There were four small black pothound puppies found in a L’Anse Aux Epines storm drain by a middle-aged couple late last summer. They called the veterinary student in charge of “Pothounds Against Pregnancy.” The student was able to coax three of the puppies out of the drain, but one particularly terrified puppy ran to the other end of the pipe to escape. The veterinary student, not easily deterred from rescue efforts, crawled down the storm drain to save the smallest of the four puppies. I would later learn from the middle-aged couple that the smallest puppy was so weak from exposure that the veterinarian did not think she would survive the night in the Veterinary Teaching Hospital, and certainly would not have in the storm drain.
As she has done so many times before and since, the veterinary student in charge of PAP took care of the four rescued puppies. They had not yet been given names. The smallest and meekest puppy had run from the rescue efforts and been a few hours away from death that day. That pothound had a jet black coat, big floppy ears and weighed a little over eight pounds.
The four puppies were, once cleaned up and nursed to health, adorable even by puppy standards. At the earliest convenience, the pups were brought to campus to be fostered and, inevitably, adopted by other veterinary students.

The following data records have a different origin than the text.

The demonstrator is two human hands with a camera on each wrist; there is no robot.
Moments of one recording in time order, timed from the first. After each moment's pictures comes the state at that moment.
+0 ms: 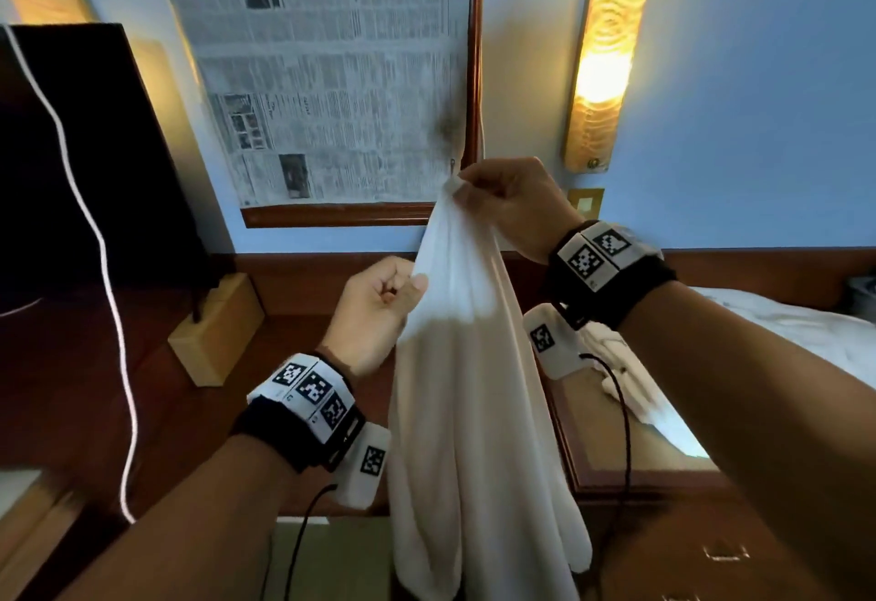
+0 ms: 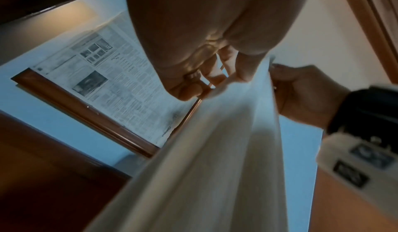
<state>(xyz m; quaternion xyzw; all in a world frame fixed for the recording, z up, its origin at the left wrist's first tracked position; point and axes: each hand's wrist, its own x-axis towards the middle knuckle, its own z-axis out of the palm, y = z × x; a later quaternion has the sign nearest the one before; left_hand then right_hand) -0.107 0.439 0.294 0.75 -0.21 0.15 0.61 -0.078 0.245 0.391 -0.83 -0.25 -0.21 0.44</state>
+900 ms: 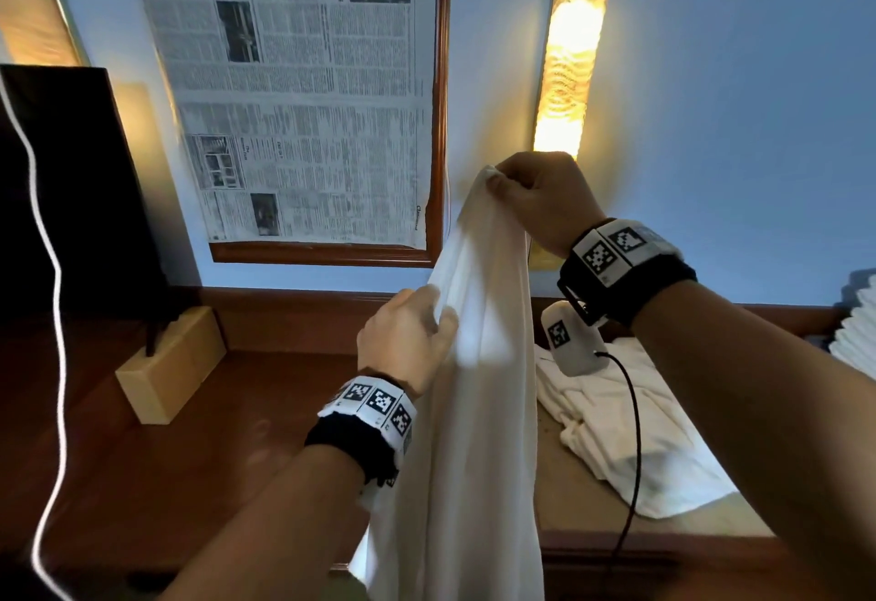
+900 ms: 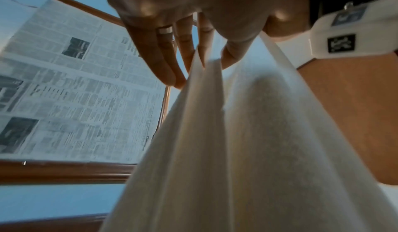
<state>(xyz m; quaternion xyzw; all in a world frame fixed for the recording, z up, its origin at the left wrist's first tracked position) -0.097 0.320 0.303 0.89 -0.10 0.31 0.32 -0.066 0.147 0.443 -0.85 -0.21 -0.33 0.36</state>
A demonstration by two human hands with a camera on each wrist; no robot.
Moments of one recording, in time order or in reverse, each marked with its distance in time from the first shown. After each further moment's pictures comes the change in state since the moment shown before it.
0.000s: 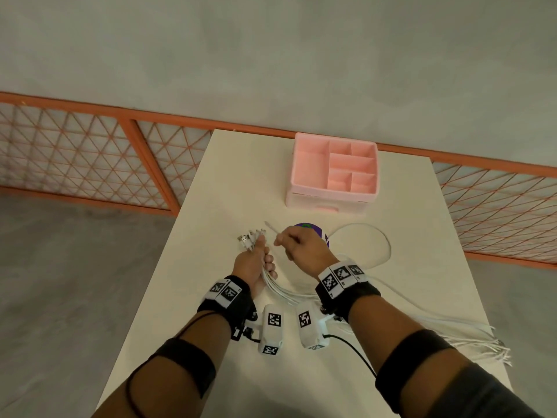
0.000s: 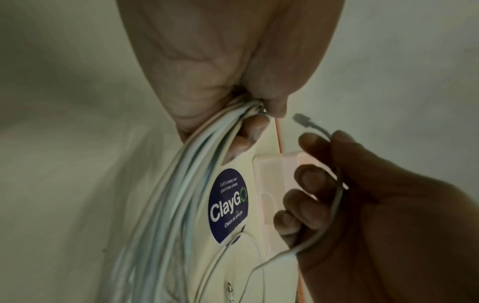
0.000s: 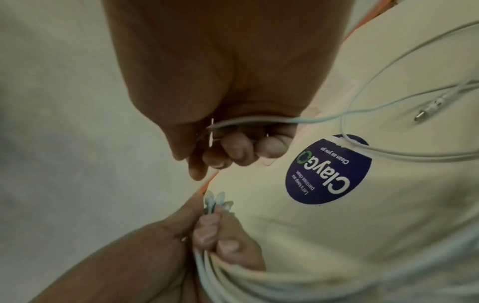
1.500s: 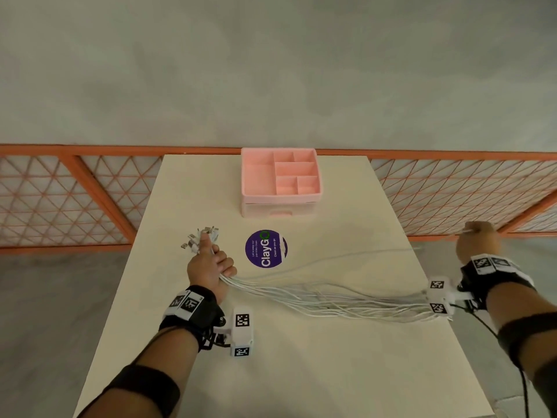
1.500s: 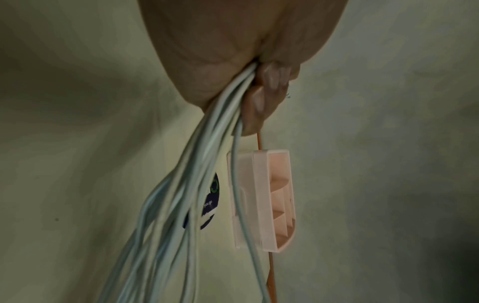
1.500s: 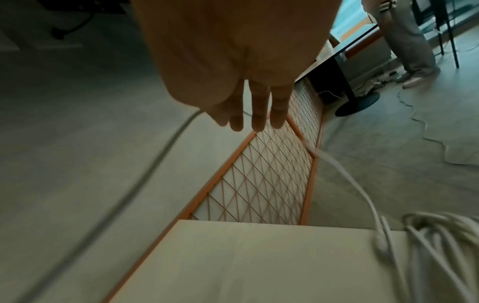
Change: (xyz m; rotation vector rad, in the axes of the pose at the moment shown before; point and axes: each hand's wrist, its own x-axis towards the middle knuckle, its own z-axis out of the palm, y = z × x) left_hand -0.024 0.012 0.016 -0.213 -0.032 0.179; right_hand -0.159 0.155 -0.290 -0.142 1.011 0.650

I was on the bagel truck side of the Veterinary Surgical Laboratory when I saw the four puppies bouncing at the end of four leashes. Actually three were bouncing; the smallest was cowering at the sneaker of she who held the leashes. Being a conscientious and concerned veterinary student, I wanted to play with the puppies.
I reached for the smallest and cowering puppy who, upon seeing my hand gently reaching for her, tried so hard to get away that she flipped herself over backwards. Just call me the “dog whisperer.”
I picked up the littlest dog despite her efforts to get away. She struggled and squirmed until I flipped her on her back into the crook of my left arm, when she suddenly relaxed. I scratched her belly with my other hand and she wrapped her front legs around my forearm and went to sleep. It would not be until later that I realized I had been adopted.
The softening of my countenance was so swift and striking that an observant, if not subtle, friend of my mine asked, “What are you going to name her?”
“No,” I said, “I can’t take care of a dog right now.” My friend with the talent for tact looked at the student with the leashes and said, “We’ll work on it.”
Two days later, the three black pothound puppies still in need of homes were brought to the classroom in the Veterinary Surgical Laboratory. A practice that has since become verboten, the pups were to be dangled (not literally) in front of the veterinary students again. I was handed the smallest one once more.
She proceeded to take a lap of my lap, settle herself down, set her head on the desk, and go to sleep. This time I did realize that I had been adopted.
My ever-subtle friend was seated next to me at the time and laughed out loud when she asked, “So what are you going to name her?”
Always one to admit when I am defeated, I said, “No, I can’t take care of a dog right now.”
I adopted the puppy from a classmate who was fostering her. The classmate was unsure as to whether or not she would keep the pup permanently. Potential and possibility gave way to kinetics and certainty and I took charge of the care of the smallest black pothound.
I started to think of a name for her. Words and their meanings are of great and maudlin importance to me. She needed the right name. I started off with human names, but the names did not fit and got bad reviews from friends.
I researched St. George of Lydda, the namesake of our university. Lydda was a positively terrible name. I considered naming her Georgia but I am a devout Phillies fan and viscerally despise the Atlanta Braves. Saint George had saved Silene from a dragon, whether Silene was a town or a girl depends on which legend you read, and the little pup was very nearly named Silene. But I decided that the root was a little arcane for even my exceptionally nerdy tendencies.
Though it has lately come to connote some scandal, my alma mater is Pennsylvania State University. There is a legend about the mountain that stands next to Beaver Stadium in State College, Pennsylvania. Nit-A-Nee was a Native American princess whose lover, Lion’s Paw, was killed in battle protecting the tribe. The princess carried the warrior’s body to the center of the valley and built a burial mound high and sturdy. The mound grew to a mountain and the mountain would protect Happy Valley forever. The name “Nit-A-Nee” means “barrier against the wind.” The legend of the princess would be the namesake for Mount Nittany and for Penn State’s Nittany Lions.
The littlest black pothound is no longer the littlest; she outweighs two of her siblings by at least eight pounds. She no longer has floppy ears; they stand straight up to create a profile that could summon a costumed superhero. She no longer cowers when I reach for her; instead she leans heavily into my hand so I will scratch her ears a little bit harder. She is no longer nameless; she answers to the sound of my whistle, that of the refrigerator door, and any number of interjections. She answers to the name of a mythical princess, a mountain, and a football team. I named her “Nittany.”